# Minot Retriever Club Hunt Test Class



## ed sehn (Jan 21, 2007)

The Minot Retriever Club and Carrie Bush from Ambush Kennels will
be offering a basic hunt test class. The class will be held on
Thursday nights from 7:00 pm. until 9:00 pm. At the conclusion
of the class, participants will be able to participate with their
Retriever in started NARAH and Jr. AKC hunt tests. Minot
Retriever club members will be on hand to help with obedience,
retrieving, introduction to birds, and other hunt test concepts.
Class dates will be as follows:
May 14th
May 21st
May 28th
June 4th
June 11th
June 19th, 20th, 21st Minot Retriever Club NARAH Hunt Test
July 10th, 11,12 - Minot Retriever AKC Hunt Test

The cost of the 5 training sessions will be $50, this will
include one live flyer as well as a Minot Retriever Club
membership. The class will be limited to 12 dogs. To register,
or for additional information contact Ed Sehn at 701-833-7826 or
[email protected].


----------



## slipbobber!! (Feb 3, 2009)

This sounds like a great program. Anyone know of a class like this in the Grand Forks area?


----------



## Chaws (Oct 12, 2007)

Come on down to the North Dakota Retriever Club in Fargo, well actually in Glyndon, MN.

Visit http://www.ndrc.org for future hunt test and field trial dates. Doesn't cost anything to observe tests or trials if you're looking to get involved. We have lots of great members that will chat with ya during any event and show you around.

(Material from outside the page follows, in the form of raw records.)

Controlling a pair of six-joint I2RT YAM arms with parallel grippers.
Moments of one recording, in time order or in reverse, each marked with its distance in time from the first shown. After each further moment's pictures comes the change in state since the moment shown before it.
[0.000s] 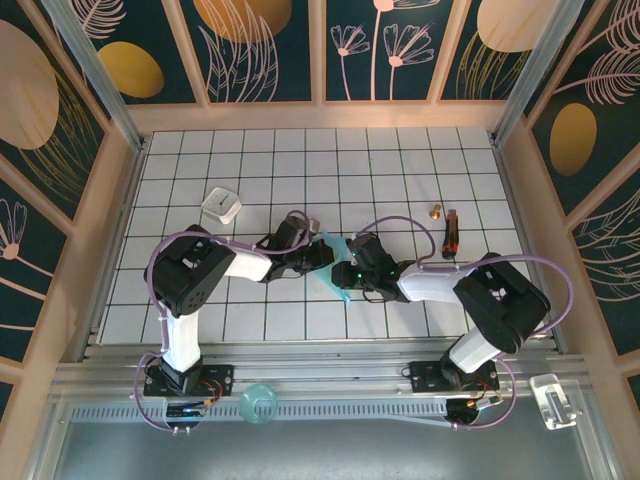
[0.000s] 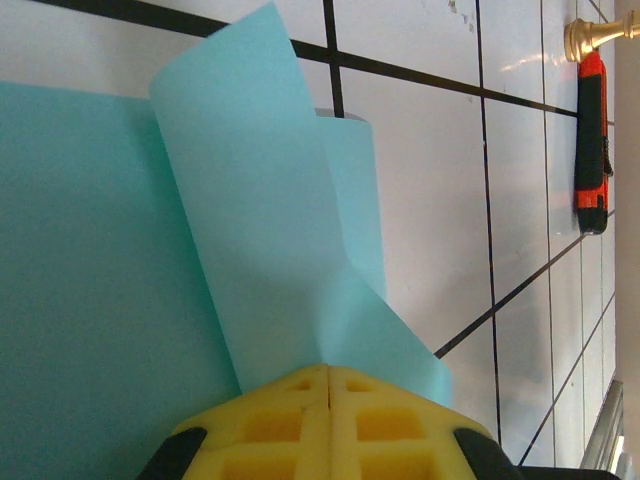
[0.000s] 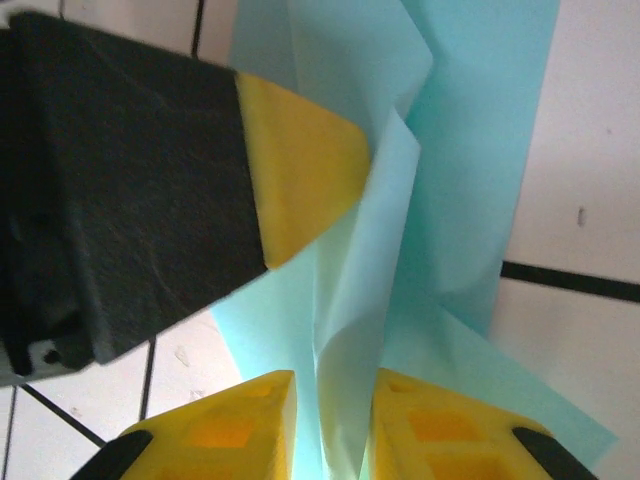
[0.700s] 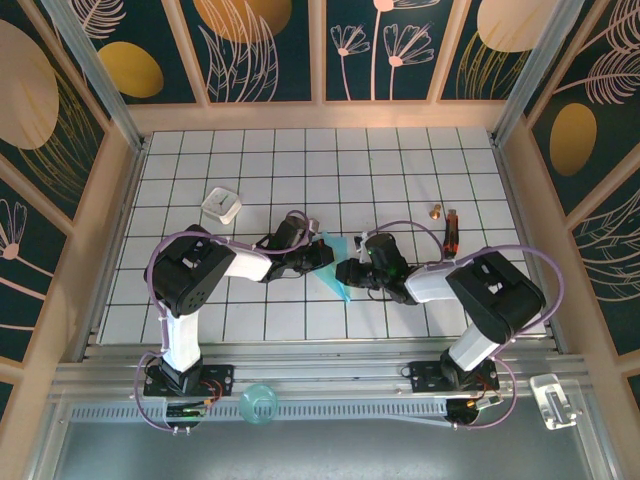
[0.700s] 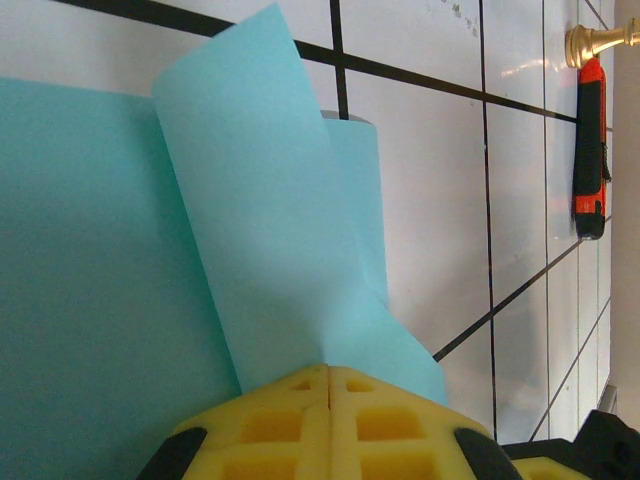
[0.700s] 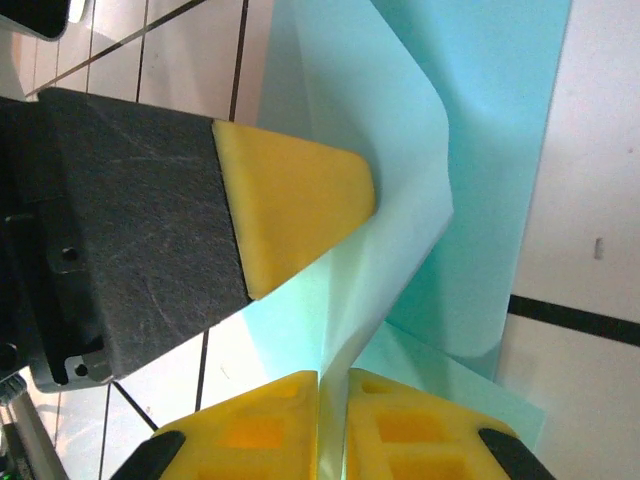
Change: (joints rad) left arm 0.000 0.000 0.000 0.001 0.000 -0.016; right arm -0.107 0.056 -0.110 0.286 -0.221 0.074
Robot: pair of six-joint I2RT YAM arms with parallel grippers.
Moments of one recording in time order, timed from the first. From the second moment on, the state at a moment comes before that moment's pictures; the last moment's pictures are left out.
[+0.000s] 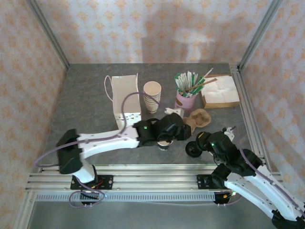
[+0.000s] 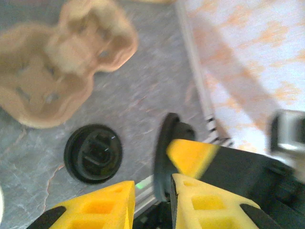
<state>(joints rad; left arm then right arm) -1.15 1.54 1.31 -0.36 -0.12 -1.02 0.74 0.46 0.67 -1.09 0.32 1.26</state>
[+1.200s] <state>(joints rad) -1.21 0.82 0.55 -0.43 -0.36 -1.23 0.98 1.30 1.15 -0.98 0.14 0.65</state>
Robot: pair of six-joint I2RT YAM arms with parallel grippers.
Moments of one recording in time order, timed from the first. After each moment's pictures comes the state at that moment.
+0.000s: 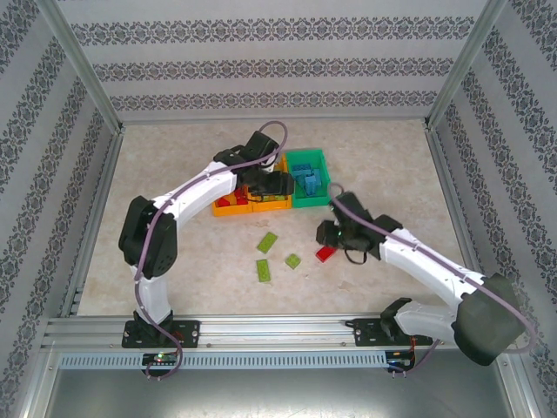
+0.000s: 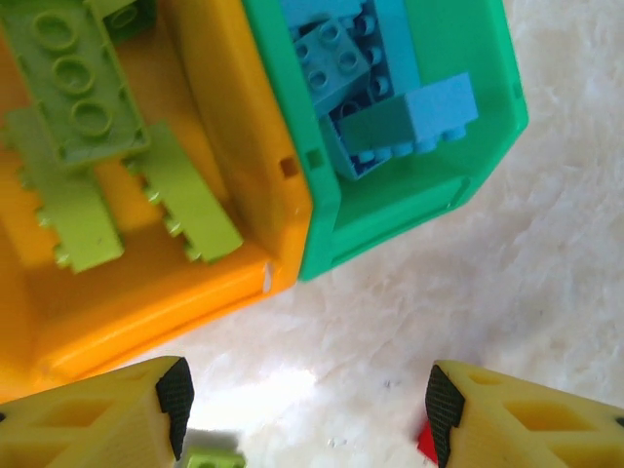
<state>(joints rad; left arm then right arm) -0.56 1.88 1.58 -0.71 0.22 -0.52 0.53 1.19 0.79 -0.61 -0.06 0.67</state>
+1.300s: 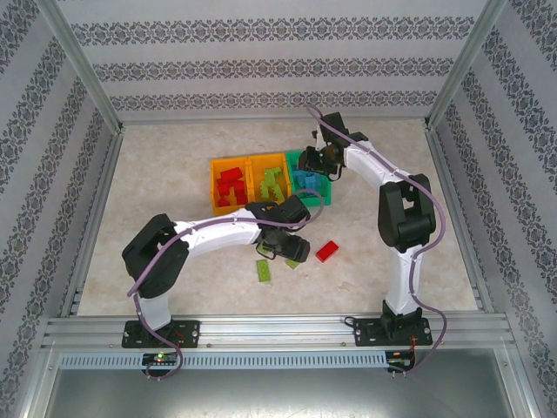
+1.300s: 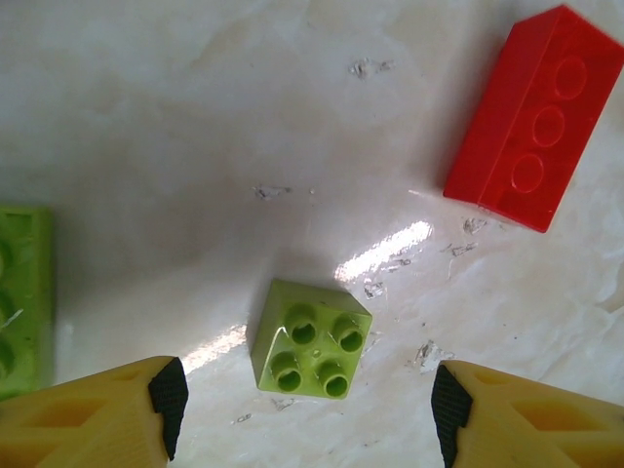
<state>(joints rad) -0.91 1.84 1.29 -0.68 0.13 -0.54 0.30 2.07 1.69 -0.66 -0.30 0.42</state>
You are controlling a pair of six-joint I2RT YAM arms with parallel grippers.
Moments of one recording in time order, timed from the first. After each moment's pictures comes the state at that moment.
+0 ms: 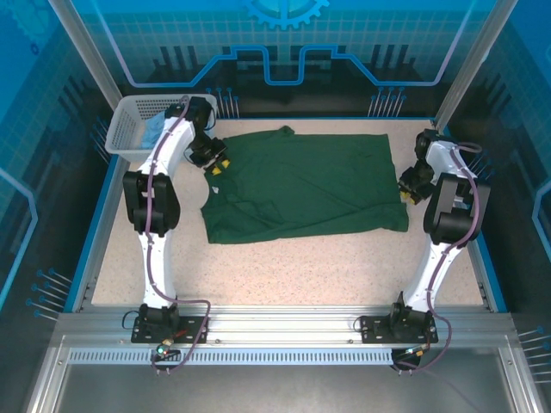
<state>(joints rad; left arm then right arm) -0.07 2.24 2.14 -1.31 0.28 -0.79 -0.24 2.07 1.66 -1.15 0.05 0.67</state>
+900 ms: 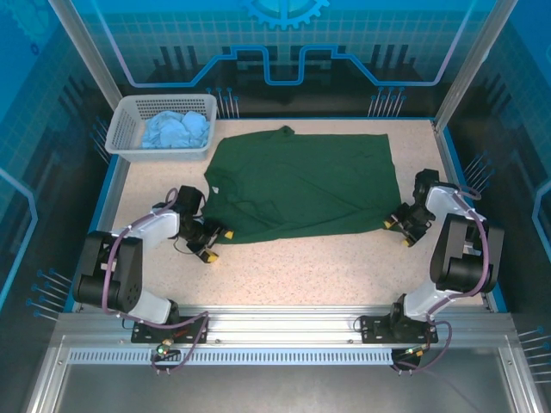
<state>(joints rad) -0.11 1.48 0.73 -0.60 0.47 -1.08 -0.25 1.61 0.98 -0.87 -0.14 0.68</state>
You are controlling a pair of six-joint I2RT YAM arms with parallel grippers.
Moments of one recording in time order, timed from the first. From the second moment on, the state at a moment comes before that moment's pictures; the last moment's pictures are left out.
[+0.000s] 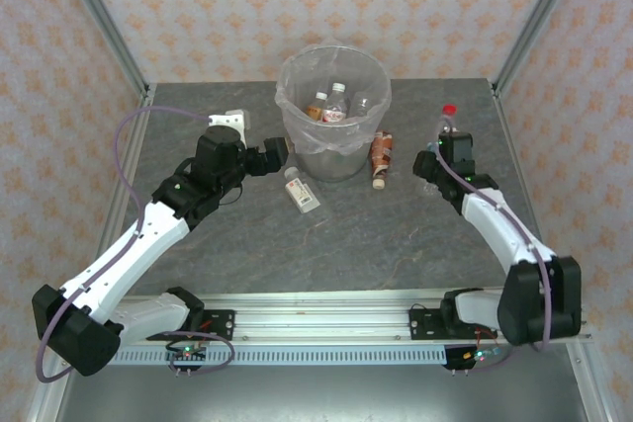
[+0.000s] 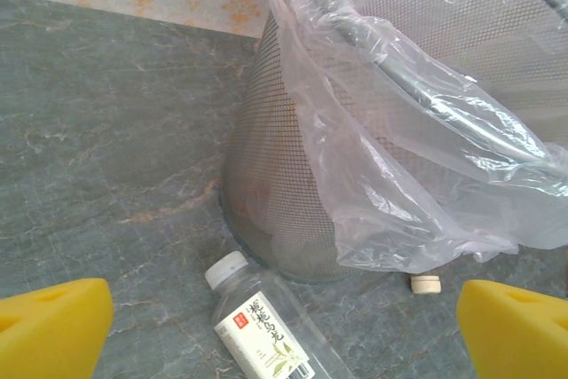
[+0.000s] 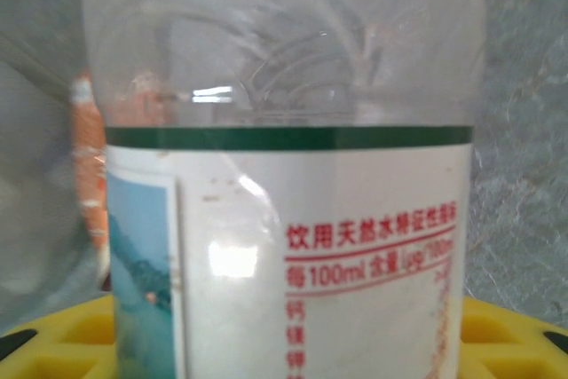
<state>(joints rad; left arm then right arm) -0.48 1.11 1.03 -0.42 -0.16 -0.50 0.12 1.22 0.83 -0.35 0.10 0.38</state>
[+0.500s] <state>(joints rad) -0.48 1.11 1.03 -0.37 -0.05 -0.48 0.17 1.03 0.95 -0.30 -0.08 0.43</state>
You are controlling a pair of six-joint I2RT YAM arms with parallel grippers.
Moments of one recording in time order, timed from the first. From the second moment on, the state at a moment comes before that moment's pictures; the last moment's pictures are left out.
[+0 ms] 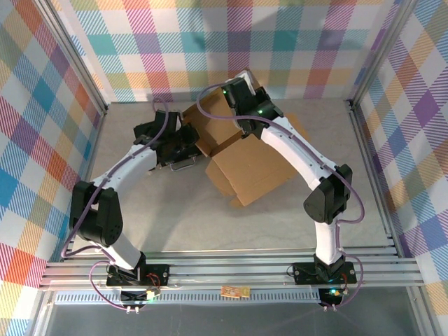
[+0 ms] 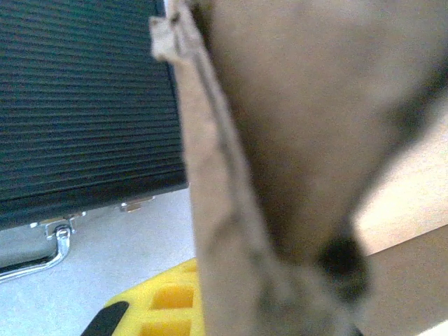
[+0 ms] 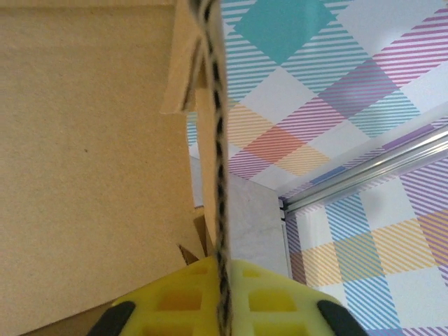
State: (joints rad) left arm -0.32 1.62 1.26 -0.29 0.22 -0.74; right arm 0.70 1.96 2.10 -0.78 0.93 -0.20
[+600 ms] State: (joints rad) left arm -0.20 1.56 1.08 0.03 0.47 -0.79; right arm 0.40 1.79 2.37 -0.98 -0.42 0.18
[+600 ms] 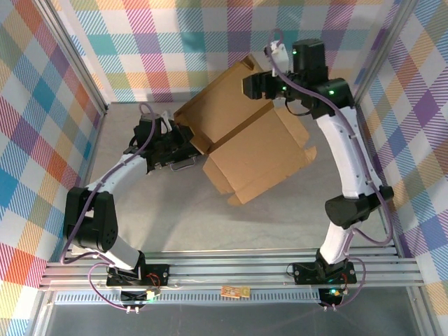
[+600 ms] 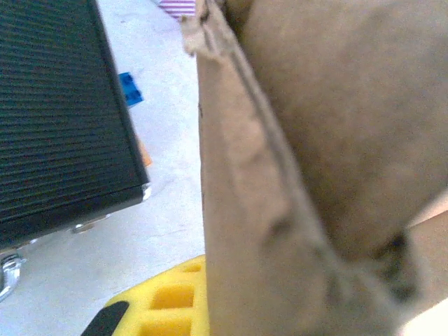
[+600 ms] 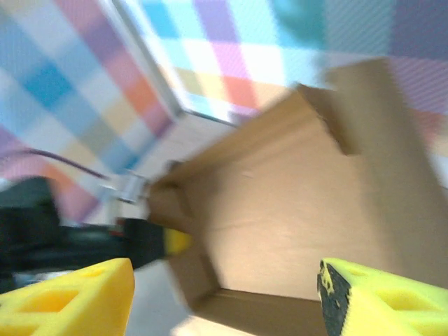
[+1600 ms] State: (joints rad) left arm -0.20 1.63 0.99 0.38 0.63 -0.90; right arm 0.03 2.06 2.58 -0.91 -1.09 0.63
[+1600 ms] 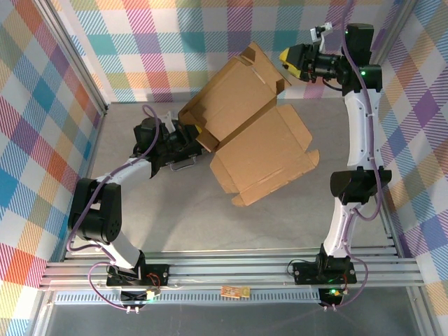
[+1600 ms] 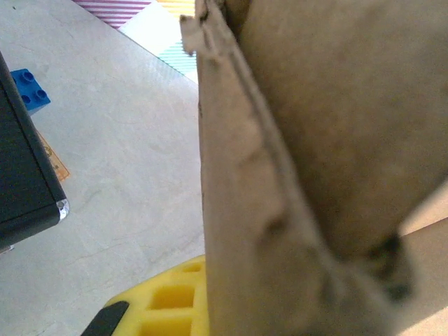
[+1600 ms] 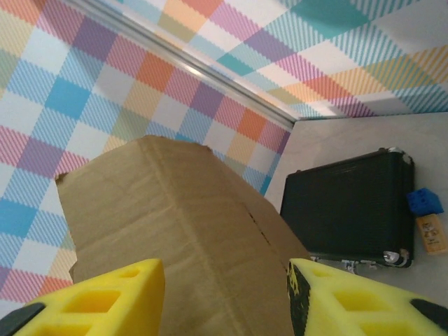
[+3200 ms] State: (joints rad) left arm -0.20 1.59 1.09 0.04 0.67 -0.75; right arm 0.34 2.04 2.64 -1.26 -0.27 -0.03
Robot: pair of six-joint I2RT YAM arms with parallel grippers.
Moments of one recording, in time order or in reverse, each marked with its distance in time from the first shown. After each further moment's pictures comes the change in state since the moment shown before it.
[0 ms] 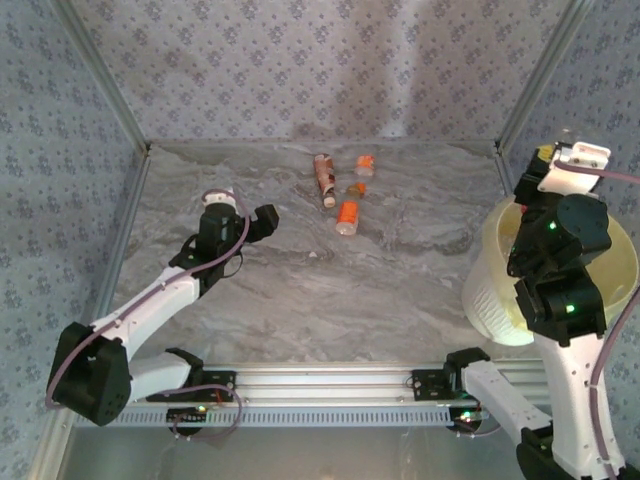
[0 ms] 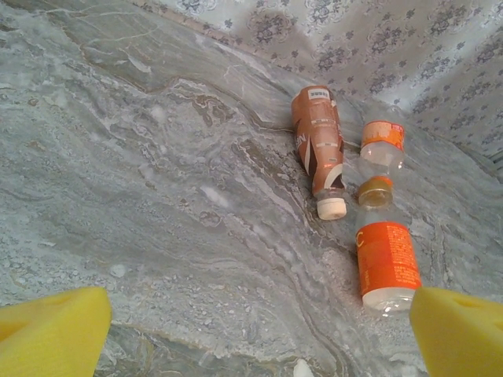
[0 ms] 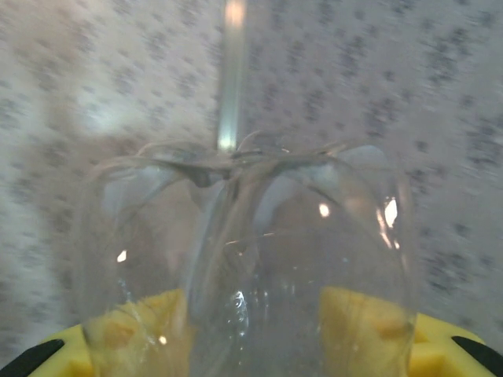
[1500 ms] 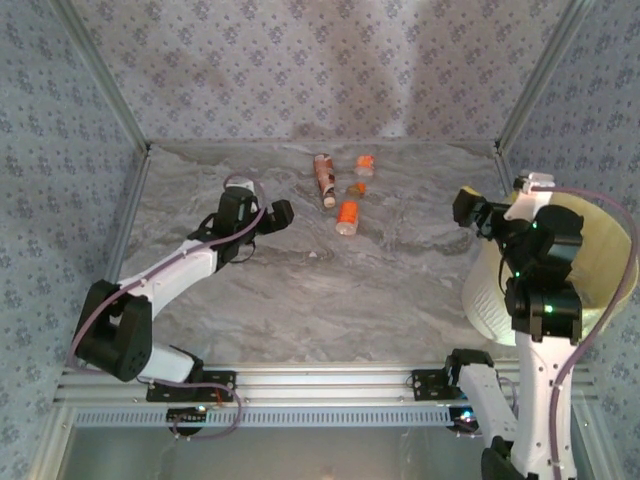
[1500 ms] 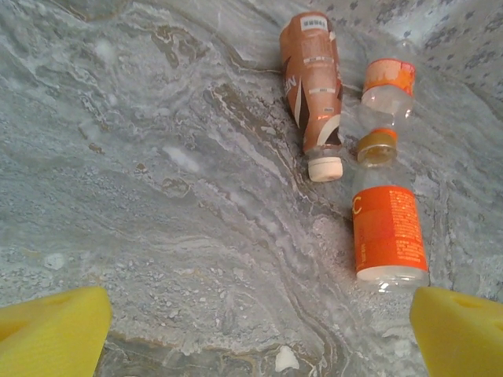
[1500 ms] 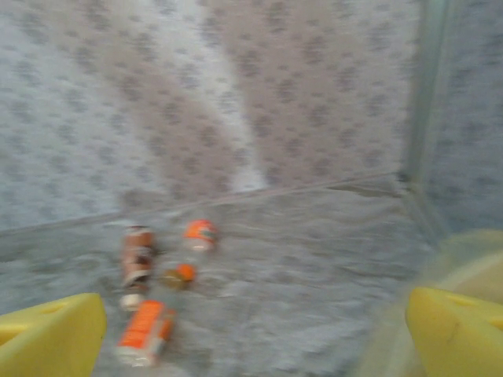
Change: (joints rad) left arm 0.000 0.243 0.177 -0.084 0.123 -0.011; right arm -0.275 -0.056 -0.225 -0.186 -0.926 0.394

We're also looking to set up a one night a week training night to ensure at least 1 or 2 club members are around to help out new members and get them involved.

NDRC was extremely active this last year and any time the weather was somewhat decent there were at least a couple and up to two dozen members training during the week and weekends.


----------